In the example below, the patient_name
key contains an object:
{
"id": 0,
"patient_name": {
"forename": "Imogen",
"surname": "Temult"
}
}
During indexing, Meilisearch uses dot notation to eliminate nested fields:
{
"id": 0,
"patient_name.forename": "Imogen",
"patient_name.surname": "Temult"
}
Using dot notation, no information is lost when flattening nested objects, regardless of nesting depth.
Imagine that the example document above includes an additional object, address
, containing home and work addresses, each of which are objects themselves. After flattening, the document would look like this:
{
"id": 0,
"patient_name.forename": "Imogen",
"patient_name.surname": "Temult",
"address.home.street": "Largo Isarco, 2",
"address.home.postcode": "20139",
"address.home.city": "Milano",
"address.work.street": "Ca' Corner Della Regina, 2215",
"address.work.postcode": "30135",
"address.work.city": "Venezia"
}
Meilisearch's internal flattening process also eliminates nesting in arrays of objects. In this case, values are grouped by key. Consider the following document:
{
"id": 0,
"patient_name": "Imogen Temult",
"appointments": [
{
"date": "2022-01-01",
"doctor": "Jester Lavorre",
"ward": "psychiatry"
},
{
"date": "2019-01-01",
"doctor": "Dorian Storm"
}
]
}
After flattening, it would look like this:
{
"id": 0,
"patient_name": "Imogen Temult",
"appointments.date": [
"2022-01-01",
"2019-01-01"
],
"appointments.doctor": [
"Jester Lavorre",
"Dorian Storm"
],
"appointments.ward": [
"psychiatry"
]
}
Once all objects inside a document have been flattened, Meilisearch will continue processing it as described in the previous sections. For example, arrays will be flattened, and numeric and boolean values will be turned into strings.
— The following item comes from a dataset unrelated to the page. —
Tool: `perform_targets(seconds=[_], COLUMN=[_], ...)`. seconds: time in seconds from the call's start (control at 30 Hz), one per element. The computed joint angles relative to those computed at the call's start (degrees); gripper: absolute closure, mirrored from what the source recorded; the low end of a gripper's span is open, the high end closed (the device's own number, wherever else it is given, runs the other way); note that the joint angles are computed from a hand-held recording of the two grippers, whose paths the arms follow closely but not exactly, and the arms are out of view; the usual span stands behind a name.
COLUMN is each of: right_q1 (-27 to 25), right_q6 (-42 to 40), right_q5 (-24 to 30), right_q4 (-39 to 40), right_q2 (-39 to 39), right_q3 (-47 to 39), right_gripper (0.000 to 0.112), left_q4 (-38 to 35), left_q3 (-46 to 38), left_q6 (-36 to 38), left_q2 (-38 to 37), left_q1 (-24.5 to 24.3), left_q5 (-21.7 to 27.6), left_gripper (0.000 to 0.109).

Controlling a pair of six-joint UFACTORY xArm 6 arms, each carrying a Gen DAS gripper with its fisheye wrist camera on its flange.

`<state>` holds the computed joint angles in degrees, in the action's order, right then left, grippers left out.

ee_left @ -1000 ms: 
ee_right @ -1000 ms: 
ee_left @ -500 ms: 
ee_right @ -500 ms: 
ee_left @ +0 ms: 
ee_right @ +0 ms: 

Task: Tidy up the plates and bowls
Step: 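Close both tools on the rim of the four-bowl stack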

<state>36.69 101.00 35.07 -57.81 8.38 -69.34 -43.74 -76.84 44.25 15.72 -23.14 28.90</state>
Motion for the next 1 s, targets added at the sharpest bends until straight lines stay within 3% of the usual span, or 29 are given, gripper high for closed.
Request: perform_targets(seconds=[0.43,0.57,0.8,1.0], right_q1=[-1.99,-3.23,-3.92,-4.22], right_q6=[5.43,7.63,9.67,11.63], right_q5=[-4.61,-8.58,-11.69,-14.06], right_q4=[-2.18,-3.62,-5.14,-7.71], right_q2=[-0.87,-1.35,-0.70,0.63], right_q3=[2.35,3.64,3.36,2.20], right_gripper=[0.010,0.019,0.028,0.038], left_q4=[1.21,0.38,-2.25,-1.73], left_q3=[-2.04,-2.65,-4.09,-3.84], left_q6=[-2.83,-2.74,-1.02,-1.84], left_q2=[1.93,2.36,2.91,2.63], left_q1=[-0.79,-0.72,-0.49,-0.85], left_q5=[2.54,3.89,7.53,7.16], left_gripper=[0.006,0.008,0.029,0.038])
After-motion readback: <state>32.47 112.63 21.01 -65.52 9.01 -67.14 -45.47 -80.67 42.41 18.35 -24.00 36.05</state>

Nested document querying and subdocuments
Meilisearch has no concept of subdocuments and cannot perform nested document querying. In the previous example, the relationship between an appointment's date and doctor is lost when flattening the appointments
array:
…
"appointments.date": [
"2022-01-01",
"2019-01-01"
],
"appointments.doctor": [
"Jester Lavorre",
"Dorian Storm"
],
…
This may lead to unexpected behavior during search. The following dataset shows two patients and their respective appointments:
[
{
"id": 0,
"patient_name": "Imogen Temult",
"appointments": [
{
"date": "2022-01-01",
"doctor": "Jester Lavorre"
}
]
},
{
"id": 1,
"patient_name": "Caleb Widowgast",
"appointments": [
{
"date": "2022-01-01",
"doctor": "Dorian Storm"
},
{
"date": "2023-01-01",
"doctor": "Jester Lavorre"
}
]
}
]
The following query returns patients 0
and 1
:
curl \
-X POST 'http://localhost:7700/indexes/movie_ratings/search' \
-H 'Content-Type: application/json' \
--data-binary '{
"q": "",
"filter": "(appointments.date = 2022-01-01 AND appointments.doctor = 'Jester Lavorre')"
}'
Meilisearch is unable to only return patients who had an appointment with Jester Lavorre
in 2022-01-01
. Instead, it returns patients who had an appointment with Jester Lavorre
, and patients who had an appointment in 2022-01-01
.
The best way to work around this limitation is reformatting your data. The above example could be fixed by merging appointment data in a new appointmentsMerged
field so the relationship between appointment and doctor remains intact:
[
{
"id": 0,
"patient_name": "Imogen Temult",
"appointmentsMerged": [
"2022-01-01 Jester Lavorre"
]
},
{
"id": 1,
"patient_name": "Caleb Widowgast",
"appointmentsMerged": [
"2023-01-01 Jester Lavorre"
"2022-01-01 Dorian Storm"
]
}
]
Possible tokenization issues
Even if it behaves exactly as expected, the tokenization process may lead to counterintuitive results in some cases, such as:
"S.O.S"
"George R. R. Martin"
10,3
For the two strings above, the full stops .
will be considered as hard spaces.
10,3
will be broken into two strings—10
and 3
—instead of being processed as a numeric type.